UNITED STATES

SECURITIES AND EXCHANGE COMMISSION

Washington, D.C. 20549

FORM 8-K

CURRENT REPORT

PURSUANT TO SECTION 13 OR 15(d)

OF THE SECURITIES EXCHANGE ACT OF 1934

Date of Report (Date of earliest event reported): July 11, 2014

EXELIXIS, INC.

(Exact name of registrant as specified in its charter)

210 East Grand Ave.

South San Francisco, California 94080

(Address of principal executive offices) (Zip Code)

(650) 837-7000

(Registrant’s telephone number, including area code)

Check the appropriate box below if the Form 8-K filing is intended to simultaneously satisfy the filing obligation of the registrant under any of the following provisions (see General Instruction A.2. below):

Item 8.01 Other Events.

On July 11, 2014, Genentech, a member of the Roche Group (“Genentech”), informed Exelixis, Inc. (“Exelixis”) that the coBRIM study, a phase 3 pivotal trial evaluating cobimetinib in combination with vemurafenib in previously untreated patients with unresectable locally advanced or metastatic melanoma harboring the BRAF^V600 mutation had met its primary endpoint, delivering a statistically significant increase in progression-free survival for the combination of cobimetinib plus vemurafenib as compared to vemurafenib alone. Cobimetinib is a specific MEK inhibitor that Exelixis outlicensed to Genentech pursuant to a worldwide co-development agreement with Genentech (the “Agreement”) entered into in December 2006. Genentech further informed Exelixis that adverse events associated with the coBRIM study were consistent with those observed in a previous study of the combination. On July 14, 2014, Exelixis issued a press release, reporting these positive top-line results, as well as Genentech’s stated intentions to present these coBRIM data at an upcoming medical meeting and to initiate regulatory filings for the combination before year end.

Exelixis discovered cobimetinib internally and advanced the compound to investigational new drug (“IND”) status. In late 2006, Exelixis entered into the Agreement, under which Exelixis received initial upfront and milestone payments for signing the Agreement and submitting the IND. Exelixis was responsible for development of cobimetinib through the end of phase 1, at which point Genentech exercised its option to take responsibility for further development of the compound.

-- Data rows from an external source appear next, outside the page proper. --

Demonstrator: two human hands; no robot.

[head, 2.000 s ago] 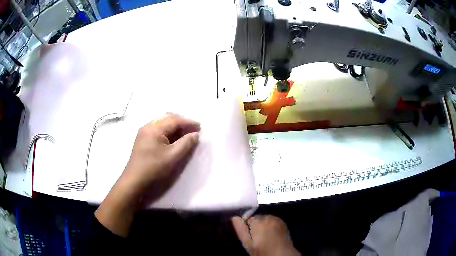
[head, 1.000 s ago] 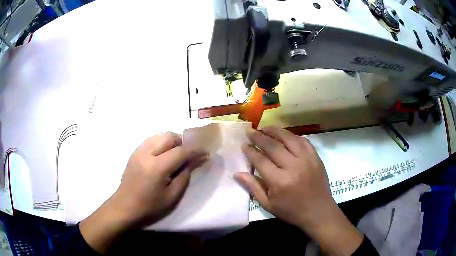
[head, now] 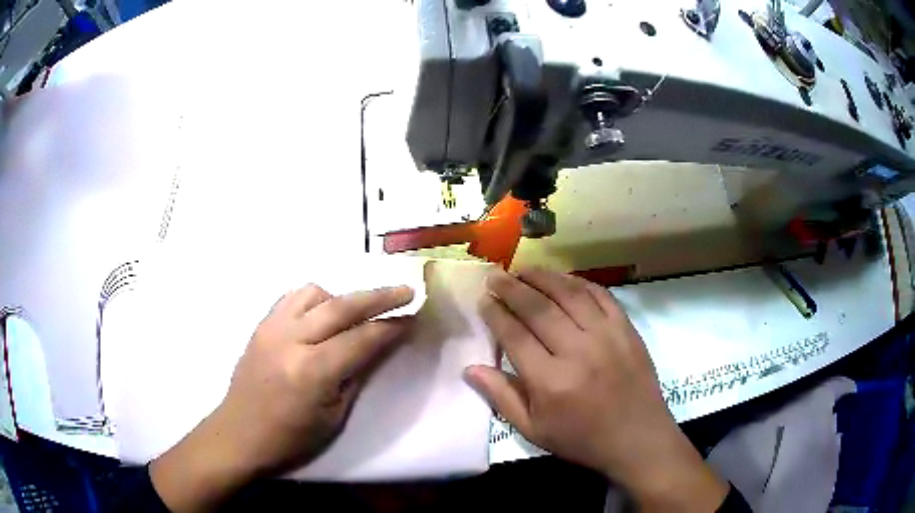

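Note:
A pale pink fabric piece (head: 431,401) lies on the table in front of the sewing machine, its lower part at the front edge. My left hand (head: 326,356) holds it near its upper left corner, which is lifted or folded at the fingertips. My right hand (head: 572,366) lies on its right edge, fingers spread flat, pressing it down. The fabric's top edge lies just below the red-orange tape (head: 497,235). The presser foot and needle area (head: 451,190) is lit yellow under the machine head, clear of the fabric's top edge.
The white machine arm (head: 702,125) spans the upper right. Stacked panels (head: 60,200) with curved layered edges lie at left. A slim dark tool (head: 795,291) lies right of the bed. A crumpled pink-grey piece (head: 778,441) hangs at lower right beside a blue basket (head: 878,431).
Since two seconds ago my right hand has come up from below the table edge onto the fabric. In the last second the left fingers have shifted at the fabric's upper corner. The view has shifted slightly.

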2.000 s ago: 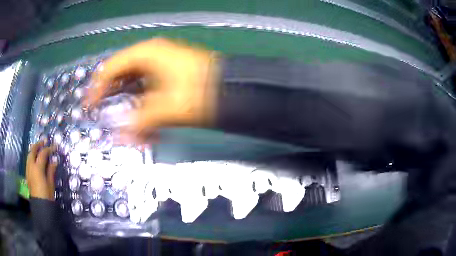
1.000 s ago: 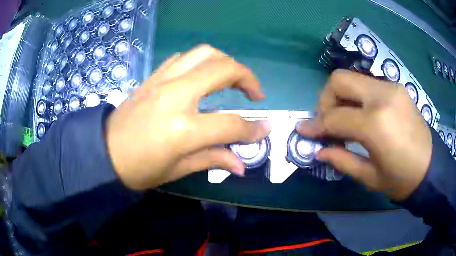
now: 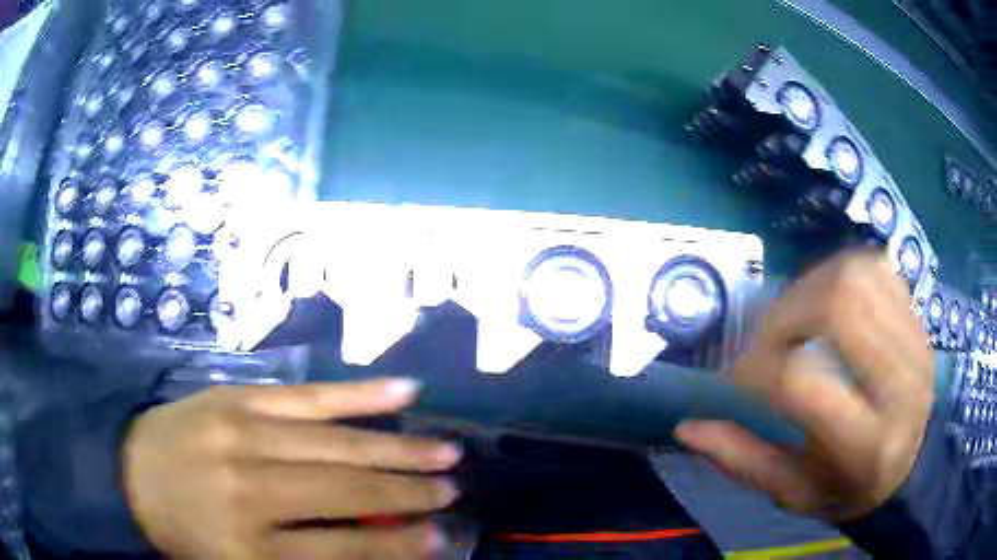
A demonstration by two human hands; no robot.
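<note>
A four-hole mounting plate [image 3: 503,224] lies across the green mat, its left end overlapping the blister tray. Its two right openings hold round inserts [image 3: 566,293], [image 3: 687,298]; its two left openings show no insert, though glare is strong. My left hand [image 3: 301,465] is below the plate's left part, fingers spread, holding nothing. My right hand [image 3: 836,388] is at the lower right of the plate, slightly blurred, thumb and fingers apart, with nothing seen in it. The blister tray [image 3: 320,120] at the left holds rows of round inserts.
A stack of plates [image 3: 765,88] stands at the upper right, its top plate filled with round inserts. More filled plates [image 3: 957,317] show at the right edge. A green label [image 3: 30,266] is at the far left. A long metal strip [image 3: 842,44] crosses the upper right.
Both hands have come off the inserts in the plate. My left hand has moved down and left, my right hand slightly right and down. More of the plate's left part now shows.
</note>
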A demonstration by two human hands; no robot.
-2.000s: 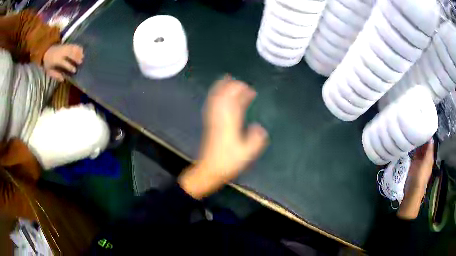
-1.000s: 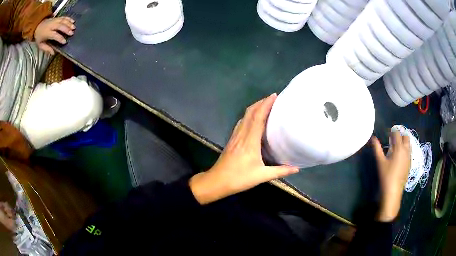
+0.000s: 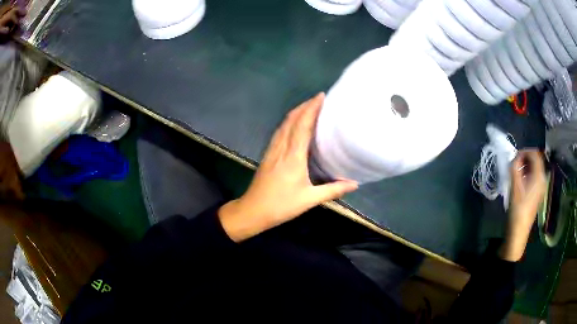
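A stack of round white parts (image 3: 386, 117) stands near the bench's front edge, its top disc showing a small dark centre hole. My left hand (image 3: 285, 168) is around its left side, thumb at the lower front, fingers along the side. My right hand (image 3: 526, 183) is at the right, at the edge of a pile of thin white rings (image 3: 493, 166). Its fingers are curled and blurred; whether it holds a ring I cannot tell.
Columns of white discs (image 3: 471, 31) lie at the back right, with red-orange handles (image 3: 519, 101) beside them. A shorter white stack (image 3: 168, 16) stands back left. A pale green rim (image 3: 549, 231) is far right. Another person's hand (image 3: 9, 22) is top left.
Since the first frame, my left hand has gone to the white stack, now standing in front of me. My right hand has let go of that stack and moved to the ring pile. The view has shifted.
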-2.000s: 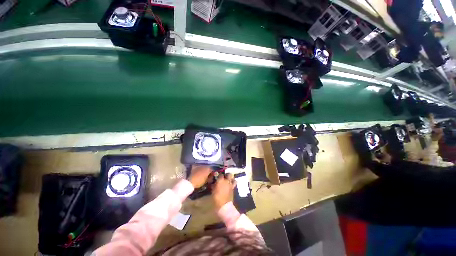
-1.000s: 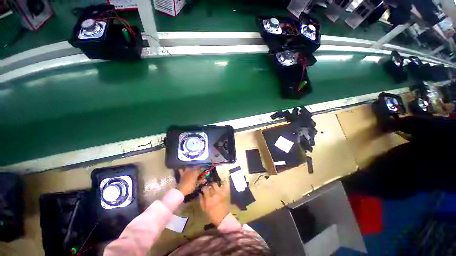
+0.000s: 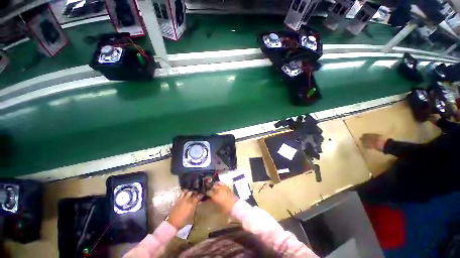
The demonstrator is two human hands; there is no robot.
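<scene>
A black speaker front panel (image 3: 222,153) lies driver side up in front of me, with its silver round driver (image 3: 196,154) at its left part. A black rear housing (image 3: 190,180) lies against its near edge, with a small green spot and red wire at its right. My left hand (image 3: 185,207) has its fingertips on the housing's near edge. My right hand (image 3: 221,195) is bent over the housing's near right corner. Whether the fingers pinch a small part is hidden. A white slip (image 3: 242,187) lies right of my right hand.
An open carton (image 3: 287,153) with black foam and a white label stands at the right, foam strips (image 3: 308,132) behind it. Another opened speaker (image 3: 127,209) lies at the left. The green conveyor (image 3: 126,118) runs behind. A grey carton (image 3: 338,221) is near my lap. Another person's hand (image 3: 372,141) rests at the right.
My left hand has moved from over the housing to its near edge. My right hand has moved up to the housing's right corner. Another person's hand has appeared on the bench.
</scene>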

Under the terms of the Agreement, Exelixis is entitled to an initial equal share of U.S. profits and losses for cobimetinib, which will decrease as sales increase, and will share equally in the U.S. marketing and commercialization costs. The profit share has multiple tiers: Exelixis is entitled to 50% of profits from the first $200 million of U.S. actual sales, decreasing to 30% of profits from U.S. actual sales in excess of $400 million. Exelixis is entitled to low double-digit royalties on ex-U.S. net sales. In November 2013, Exelixis exercised an option that will permit it to provide up to 25% of the total sales force for cobimetinib in the United States, if the compound is commercialized, consistent with the Agreement’s terms.

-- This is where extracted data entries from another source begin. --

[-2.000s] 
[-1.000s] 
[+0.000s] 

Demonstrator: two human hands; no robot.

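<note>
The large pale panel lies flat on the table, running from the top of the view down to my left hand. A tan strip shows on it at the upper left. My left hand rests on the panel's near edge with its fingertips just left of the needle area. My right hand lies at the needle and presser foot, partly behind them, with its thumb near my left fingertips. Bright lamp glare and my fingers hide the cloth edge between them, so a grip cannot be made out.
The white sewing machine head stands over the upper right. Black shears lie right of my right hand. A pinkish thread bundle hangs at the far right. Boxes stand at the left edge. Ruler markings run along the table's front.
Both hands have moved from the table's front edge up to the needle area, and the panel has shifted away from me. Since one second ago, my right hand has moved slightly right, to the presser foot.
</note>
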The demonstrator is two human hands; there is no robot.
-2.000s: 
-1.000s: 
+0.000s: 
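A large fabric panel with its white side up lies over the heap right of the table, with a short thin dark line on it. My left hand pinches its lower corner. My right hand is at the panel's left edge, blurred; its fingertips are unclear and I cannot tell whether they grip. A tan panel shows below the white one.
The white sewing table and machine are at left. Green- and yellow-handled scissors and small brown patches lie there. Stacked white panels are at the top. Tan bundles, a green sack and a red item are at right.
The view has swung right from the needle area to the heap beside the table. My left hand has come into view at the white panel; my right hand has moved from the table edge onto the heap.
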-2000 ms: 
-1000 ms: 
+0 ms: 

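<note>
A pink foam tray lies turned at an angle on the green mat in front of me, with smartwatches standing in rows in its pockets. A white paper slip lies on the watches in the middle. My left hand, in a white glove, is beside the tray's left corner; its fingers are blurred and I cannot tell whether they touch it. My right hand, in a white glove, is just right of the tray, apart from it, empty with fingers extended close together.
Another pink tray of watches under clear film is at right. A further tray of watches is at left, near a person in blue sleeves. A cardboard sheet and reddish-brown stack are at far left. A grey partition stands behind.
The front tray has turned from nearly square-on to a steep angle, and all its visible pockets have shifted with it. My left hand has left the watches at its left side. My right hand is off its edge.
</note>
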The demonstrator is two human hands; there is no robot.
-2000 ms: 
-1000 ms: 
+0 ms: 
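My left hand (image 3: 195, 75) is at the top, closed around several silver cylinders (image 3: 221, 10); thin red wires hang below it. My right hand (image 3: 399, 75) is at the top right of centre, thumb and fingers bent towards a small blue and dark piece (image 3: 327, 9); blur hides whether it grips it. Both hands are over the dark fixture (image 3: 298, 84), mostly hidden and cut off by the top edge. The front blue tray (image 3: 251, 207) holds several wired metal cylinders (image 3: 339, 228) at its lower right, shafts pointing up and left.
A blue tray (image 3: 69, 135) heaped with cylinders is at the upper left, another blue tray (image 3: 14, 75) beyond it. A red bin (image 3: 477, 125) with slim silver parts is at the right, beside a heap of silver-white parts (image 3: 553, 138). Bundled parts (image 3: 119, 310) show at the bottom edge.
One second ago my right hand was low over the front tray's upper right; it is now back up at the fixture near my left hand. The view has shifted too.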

Forward-Looking Statements

The statements in this Current Report on Form 8-K regarding future coBRIM data presentations; future regulatory filings for cobimetinib and potential approvals; the extent of Exelixis’ future U.S. co-promotion efforts for cobimetinib with Genentech; the plan of Genentech and Exelixis to share U.S. profits and losses for cobimetinib and U.S. marketing and commercialization costs for cobimetinib; and Exelixis’ potential receipt of royalties on net sales of cobimetinib products outside the United States are forward-looking statements. These forward-looking statements are based upon Exelixis’ current plans, assumptions, beliefs and expectations. Forward-looking statements involve risks and uncertainties. Exelixis’ actual results and the timing of events could differ materially from those anticipated in such forward-looking statements as a result of these risks and uncertainties, which include, without limitation: risks related to the potential failure of cobimetinib to demonstrate safety and efficacy in clinical testing; the availability of data at the expected times; the clinical, therapeutic and commercial value of cobimetinib; Exelixis’ dependence on its relationship with Roche and Genentech and Exelixis’ ability to maintain its rights under the collaboration; the uncertainty of regulatory approval processes; the sufficiency of Exelixis’ capital and other resources; market competition; and changes in economic and business conditions. These and other risk factors are discussed under “Risk Factors” and elsewhere in Exelixis’ quarterly report on Form 10-Q for the three months ended March 28, 2014, filed with the Securities and Exchange Commission on May 1, 2014, and Exelixis’ other filings with the Securities and Exchange Commission. Exelixis expressly disclaims any duty, obligation or undertaking to release publicly any updates or revisions to any forward-looking statements contained herein to reflect any change in Exelixis’ expectations with regard thereto or any change in events, conditions or circumstances on which any such statements are based.

SIGNATURES

Pursuant to the requirements of the Securities Exchange Act of 1934, the registrant has duly caused this report to be signed on its behalf by the undersigned hereunto duly authorized.